Items from a dataset
----------------------------------------

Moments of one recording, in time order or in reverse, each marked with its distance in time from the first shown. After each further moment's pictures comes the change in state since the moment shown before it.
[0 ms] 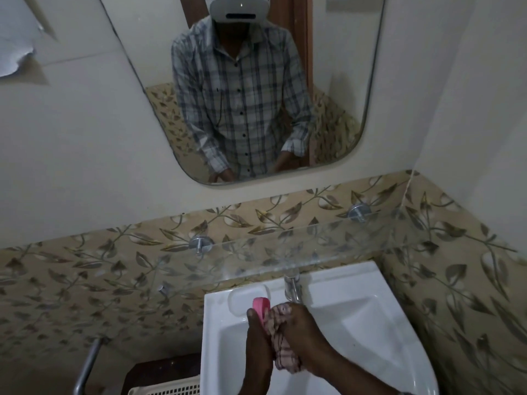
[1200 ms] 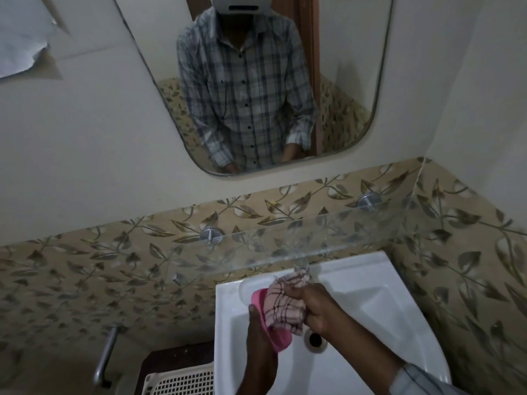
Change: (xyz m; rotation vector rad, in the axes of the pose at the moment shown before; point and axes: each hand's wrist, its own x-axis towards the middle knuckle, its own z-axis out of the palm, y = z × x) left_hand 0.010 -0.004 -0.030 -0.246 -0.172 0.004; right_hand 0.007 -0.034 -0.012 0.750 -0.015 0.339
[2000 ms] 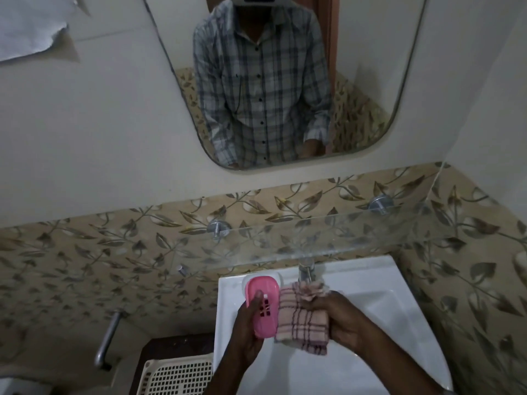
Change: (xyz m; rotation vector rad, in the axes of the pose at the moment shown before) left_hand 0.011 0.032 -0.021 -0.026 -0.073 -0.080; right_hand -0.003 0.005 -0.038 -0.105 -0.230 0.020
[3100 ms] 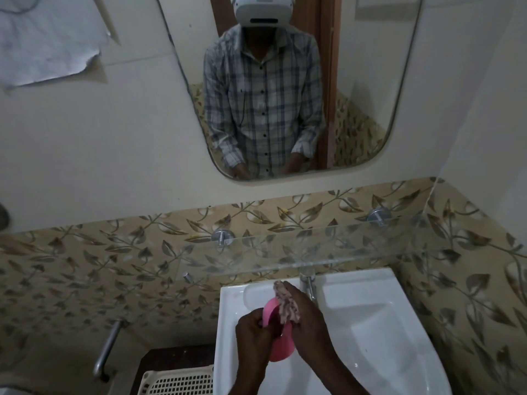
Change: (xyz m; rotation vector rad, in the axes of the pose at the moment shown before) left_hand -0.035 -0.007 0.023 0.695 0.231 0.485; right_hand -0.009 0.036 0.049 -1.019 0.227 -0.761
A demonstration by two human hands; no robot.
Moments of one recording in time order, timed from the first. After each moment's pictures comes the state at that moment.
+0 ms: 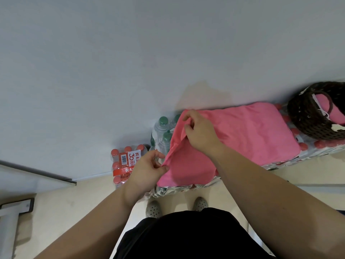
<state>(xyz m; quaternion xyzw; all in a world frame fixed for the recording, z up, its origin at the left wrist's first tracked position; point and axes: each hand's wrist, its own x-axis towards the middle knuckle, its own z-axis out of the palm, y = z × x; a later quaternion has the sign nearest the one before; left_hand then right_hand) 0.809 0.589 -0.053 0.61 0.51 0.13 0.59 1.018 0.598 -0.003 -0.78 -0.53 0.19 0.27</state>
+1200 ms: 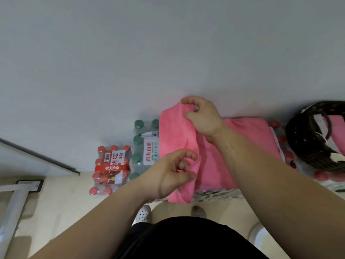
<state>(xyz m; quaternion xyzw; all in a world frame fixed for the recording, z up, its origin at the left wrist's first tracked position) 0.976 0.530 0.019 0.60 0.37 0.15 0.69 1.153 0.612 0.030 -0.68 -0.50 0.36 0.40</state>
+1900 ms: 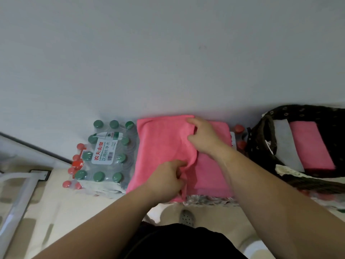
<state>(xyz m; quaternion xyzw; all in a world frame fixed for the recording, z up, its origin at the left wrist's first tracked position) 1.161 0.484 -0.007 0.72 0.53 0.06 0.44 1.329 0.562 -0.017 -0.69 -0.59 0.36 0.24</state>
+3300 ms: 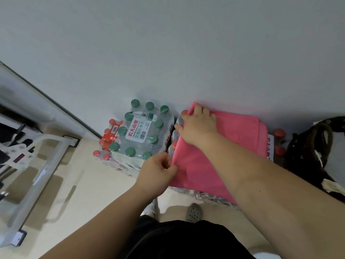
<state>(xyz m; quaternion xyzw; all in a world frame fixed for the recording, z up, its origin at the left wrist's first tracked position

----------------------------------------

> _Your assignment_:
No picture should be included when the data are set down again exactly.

> _Exercise answer_:
Moments of one recording, in time order or in reverse, each marked with its distance in time from the first shown. After each further moment's pictures comes the change in state since the moment shown before it.
[0 ms] 
[1200 ms] 
Change: (xyz m; rotation vector rad, in the axes of the pose at the moment shown before; point and axes: each hand's wrist, its own x-axis towards the middle knuckle, its own z-axis out of the palm, y = z × x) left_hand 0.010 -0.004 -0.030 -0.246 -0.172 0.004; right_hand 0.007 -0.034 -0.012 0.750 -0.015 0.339
[2000 ms] 
Change: (xyz m; rotation vector rad, in the axes of the pose at the moment shown before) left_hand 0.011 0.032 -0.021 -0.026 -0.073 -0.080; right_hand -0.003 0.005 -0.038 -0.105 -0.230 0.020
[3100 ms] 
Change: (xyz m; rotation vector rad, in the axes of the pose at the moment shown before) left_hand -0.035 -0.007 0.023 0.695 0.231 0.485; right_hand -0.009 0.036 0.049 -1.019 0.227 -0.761
A demonstration by two human hands; no robot.
Moments of one recording in time order, timed from the first. After each moment's pictures comes the state at that moment.
+0 ms: 
<state>(xyz m; quaternion xyzw; all in a world frame fixed for the recording, z up, its origin at the left wrist's first tracked position; point and axes: each hand's wrist, its own x-axis towards the middle knuckle, its own z-axis out of the palm, y = z × x; a later quaternion has the sign nearest the one before; left_hand then right_hand) 0.809 0.589 -0.053 0.61 0.51 0.13 0.59 1.018 0.598 -0.003 -0.78 -0.53 0.19 0.27</state>
+1200 ms: 
<state>(xyz m; quaternion xyzw; all in a world frame fixed for the recording, z up, its origin at the left wrist's first tracked position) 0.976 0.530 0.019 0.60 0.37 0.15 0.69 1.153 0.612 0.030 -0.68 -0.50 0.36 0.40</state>
+1900 ms: 
<state>(xyz m; quaternion xyzw; all in a world frame fixed for the recording, z up, its origin at the left wrist's first tracked position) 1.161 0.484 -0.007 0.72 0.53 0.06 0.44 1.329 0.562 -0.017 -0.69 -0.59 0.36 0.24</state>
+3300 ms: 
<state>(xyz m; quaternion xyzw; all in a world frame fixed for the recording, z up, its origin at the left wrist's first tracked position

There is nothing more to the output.